#### DESCRIPTION OF THE TASK
Once you have read the records below, print them again exactly as they stand.

#### RECORDS SUPPLIED
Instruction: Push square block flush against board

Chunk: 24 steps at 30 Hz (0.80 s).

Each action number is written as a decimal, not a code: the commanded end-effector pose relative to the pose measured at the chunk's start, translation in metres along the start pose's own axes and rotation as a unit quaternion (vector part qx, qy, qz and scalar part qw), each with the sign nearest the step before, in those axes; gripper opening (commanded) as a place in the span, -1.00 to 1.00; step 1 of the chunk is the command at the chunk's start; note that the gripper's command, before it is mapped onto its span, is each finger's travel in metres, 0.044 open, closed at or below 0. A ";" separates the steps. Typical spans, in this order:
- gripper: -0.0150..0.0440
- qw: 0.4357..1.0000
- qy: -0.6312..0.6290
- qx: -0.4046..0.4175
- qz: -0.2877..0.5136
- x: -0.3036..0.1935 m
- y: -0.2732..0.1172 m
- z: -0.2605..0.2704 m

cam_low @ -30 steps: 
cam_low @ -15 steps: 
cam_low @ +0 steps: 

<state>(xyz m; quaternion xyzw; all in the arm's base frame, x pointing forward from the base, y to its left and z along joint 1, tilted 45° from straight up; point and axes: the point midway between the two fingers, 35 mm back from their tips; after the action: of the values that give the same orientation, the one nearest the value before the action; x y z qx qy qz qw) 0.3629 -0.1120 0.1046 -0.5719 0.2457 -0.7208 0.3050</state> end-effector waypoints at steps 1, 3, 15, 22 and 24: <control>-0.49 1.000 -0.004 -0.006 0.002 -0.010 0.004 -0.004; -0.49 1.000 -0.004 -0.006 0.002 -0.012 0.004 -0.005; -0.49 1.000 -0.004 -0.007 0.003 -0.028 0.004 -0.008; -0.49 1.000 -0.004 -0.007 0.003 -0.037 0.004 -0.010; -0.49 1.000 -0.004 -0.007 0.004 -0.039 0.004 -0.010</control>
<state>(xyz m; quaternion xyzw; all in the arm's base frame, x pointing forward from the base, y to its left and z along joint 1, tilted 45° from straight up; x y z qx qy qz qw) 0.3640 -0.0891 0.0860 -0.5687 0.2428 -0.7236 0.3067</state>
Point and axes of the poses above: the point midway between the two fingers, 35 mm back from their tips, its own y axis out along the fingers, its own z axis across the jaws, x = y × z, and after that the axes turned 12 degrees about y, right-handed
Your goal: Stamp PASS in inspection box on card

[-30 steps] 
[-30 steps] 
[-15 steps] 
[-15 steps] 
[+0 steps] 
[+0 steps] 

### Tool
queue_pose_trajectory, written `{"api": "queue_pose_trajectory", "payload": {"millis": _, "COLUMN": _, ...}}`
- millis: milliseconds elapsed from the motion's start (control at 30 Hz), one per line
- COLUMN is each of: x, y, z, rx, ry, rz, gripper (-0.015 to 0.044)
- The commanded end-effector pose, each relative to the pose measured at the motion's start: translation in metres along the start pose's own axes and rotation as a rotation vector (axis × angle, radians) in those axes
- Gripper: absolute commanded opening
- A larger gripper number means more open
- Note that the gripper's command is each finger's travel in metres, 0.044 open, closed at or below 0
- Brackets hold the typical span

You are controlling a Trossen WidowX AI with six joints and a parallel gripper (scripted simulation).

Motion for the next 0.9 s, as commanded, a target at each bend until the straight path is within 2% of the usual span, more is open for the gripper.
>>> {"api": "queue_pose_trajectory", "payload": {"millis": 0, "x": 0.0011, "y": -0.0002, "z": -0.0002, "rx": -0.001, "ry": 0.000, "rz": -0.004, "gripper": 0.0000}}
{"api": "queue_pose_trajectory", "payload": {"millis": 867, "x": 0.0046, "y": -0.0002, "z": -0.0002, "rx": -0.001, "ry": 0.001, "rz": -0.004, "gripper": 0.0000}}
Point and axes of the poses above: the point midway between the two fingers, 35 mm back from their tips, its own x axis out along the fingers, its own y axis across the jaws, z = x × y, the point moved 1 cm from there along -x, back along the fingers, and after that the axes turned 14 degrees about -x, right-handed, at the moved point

#### RESPONSE TO THIS TASK
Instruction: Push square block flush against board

Chunk: 24 steps at 30 Hz (0.80 s).

Each action number is written as a decimal, not a code: the commanded end-effector pose relative to the pose measured at the chunk's start, translation in metres along the start pose's own axes and rotation as a unit quaternion (vector part qx, qy, qz and scalar part qw), each with the sign nearest the step before, in those axes; gripper opening (commanded) as a place in the span, -1.00 to 1.00; step 1 of the chunk is the command at the chunk's start; note that the gripper's command, before it is mapped onto its span, is each finger's travel in metres, 0.044 open, closed at or below 0. A ";" separates the steps. Typical spans, in this order:
- gripper: -0.0150..0.0440
- qw: 0.4357..1.0000
- qy: -0.6312..0.6290
- qx: -0.4046..0.4175
- qz: -0.2877..0.5136
- x: -0.3036..0.1935 m
- y: -0.2732..0.1172 m
- z: -0.2605..0.2704 m

cam_low @ -30 steps: 
cam_low @ -15 steps: 
cam_low @ +0 steps: 

<state>(xyz m; quaternion xyzw; all in the arm's base frame, x pointing forward from the base, y to its left and z along joint 1, tilted 45° from straight up; point and axes: the point midway between the two fingers, 35 mm back from their tips; after the action: of the values that give the same orientation, the one nearest the value before the action; x y z qx qy qz qw) 0.3629 -0.1120 0.1046 -0.5719 0.2457 -0.7208 0.3050</state> end-effector waypoints at steps 1, 3, 15, 22 and 24: <control>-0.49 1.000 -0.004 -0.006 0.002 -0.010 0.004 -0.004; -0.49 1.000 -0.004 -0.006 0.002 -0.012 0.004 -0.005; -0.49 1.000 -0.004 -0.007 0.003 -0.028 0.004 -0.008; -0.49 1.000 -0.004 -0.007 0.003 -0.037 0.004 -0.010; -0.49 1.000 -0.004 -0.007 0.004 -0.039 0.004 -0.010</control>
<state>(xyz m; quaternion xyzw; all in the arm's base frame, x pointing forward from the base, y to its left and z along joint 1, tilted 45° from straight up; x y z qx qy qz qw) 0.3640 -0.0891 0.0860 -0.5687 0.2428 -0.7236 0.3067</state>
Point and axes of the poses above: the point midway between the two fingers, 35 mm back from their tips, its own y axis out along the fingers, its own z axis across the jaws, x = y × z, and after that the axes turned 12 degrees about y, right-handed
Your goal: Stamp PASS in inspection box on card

[-30 steps] 
[-30 steps] 
[-15 steps] 
[-15 steps] 
[+0 steps] 
[+0 steps] 

### Tool
queue_pose_trajectory, written `{"api": "queue_pose_trajectory", "payload": {"millis": _, "COLUMN": _, ...}}`
- millis: milliseconds elapsed from the motion's start (control at 30 Hz), one per line
- COLUMN is each of: x, y, z, rx, ry, rz, gripper (-0.015 to 0.044)
- The commanded end-effector pose, each relative to the pose measured at the motion's start: translation in metres along the start pose's own axes and rotation as a rotation vector (axis × angle, radians) in those axes
- Gripper: absolute commanded opening
- A larger gripper number means more open
- Note that the gripper's command is each finger's travel in metres, 0.044 open, closed at or below 0
- Brackets hold the typical span

You are controlling a Trossen WidowX AI with six joints and a parallel gripper (scripted simulation).

Motion for the next 0.9 s, as commanded, a target at each bend until the straight path is within 2% of the usual span, more is open for the gripper.
>>> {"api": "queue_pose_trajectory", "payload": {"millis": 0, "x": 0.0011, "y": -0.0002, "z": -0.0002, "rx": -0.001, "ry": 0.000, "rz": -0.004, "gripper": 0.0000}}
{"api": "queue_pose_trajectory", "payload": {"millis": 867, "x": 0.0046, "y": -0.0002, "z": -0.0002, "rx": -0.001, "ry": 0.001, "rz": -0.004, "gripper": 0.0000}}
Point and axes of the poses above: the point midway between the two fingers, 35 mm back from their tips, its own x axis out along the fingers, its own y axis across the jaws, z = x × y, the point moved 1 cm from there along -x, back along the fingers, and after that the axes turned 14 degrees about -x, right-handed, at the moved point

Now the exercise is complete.